## What you have to do
Treat the line containing "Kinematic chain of" as the first line of the answer and the last line of the data as its final line, reproducing every line between exactly.

## The data
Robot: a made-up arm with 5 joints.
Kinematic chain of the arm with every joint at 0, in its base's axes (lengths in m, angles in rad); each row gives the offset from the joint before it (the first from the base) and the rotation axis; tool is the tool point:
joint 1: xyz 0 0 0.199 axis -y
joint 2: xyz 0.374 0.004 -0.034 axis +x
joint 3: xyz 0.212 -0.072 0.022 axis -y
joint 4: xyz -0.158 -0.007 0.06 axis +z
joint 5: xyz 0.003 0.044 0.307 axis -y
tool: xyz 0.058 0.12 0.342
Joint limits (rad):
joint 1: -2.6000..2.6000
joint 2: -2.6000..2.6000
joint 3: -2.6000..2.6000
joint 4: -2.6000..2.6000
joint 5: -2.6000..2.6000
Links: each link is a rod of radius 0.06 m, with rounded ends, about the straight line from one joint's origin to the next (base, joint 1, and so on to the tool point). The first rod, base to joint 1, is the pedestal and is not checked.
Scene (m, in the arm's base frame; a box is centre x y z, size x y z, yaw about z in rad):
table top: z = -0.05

## Solution to this task
Kinematic chain of the arm with every joint at 0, in its base's axes (lengths in m, angles in rad); each row gives the offset from the joint before it (the first from the base) and the rotation axis; tool is the tool point:
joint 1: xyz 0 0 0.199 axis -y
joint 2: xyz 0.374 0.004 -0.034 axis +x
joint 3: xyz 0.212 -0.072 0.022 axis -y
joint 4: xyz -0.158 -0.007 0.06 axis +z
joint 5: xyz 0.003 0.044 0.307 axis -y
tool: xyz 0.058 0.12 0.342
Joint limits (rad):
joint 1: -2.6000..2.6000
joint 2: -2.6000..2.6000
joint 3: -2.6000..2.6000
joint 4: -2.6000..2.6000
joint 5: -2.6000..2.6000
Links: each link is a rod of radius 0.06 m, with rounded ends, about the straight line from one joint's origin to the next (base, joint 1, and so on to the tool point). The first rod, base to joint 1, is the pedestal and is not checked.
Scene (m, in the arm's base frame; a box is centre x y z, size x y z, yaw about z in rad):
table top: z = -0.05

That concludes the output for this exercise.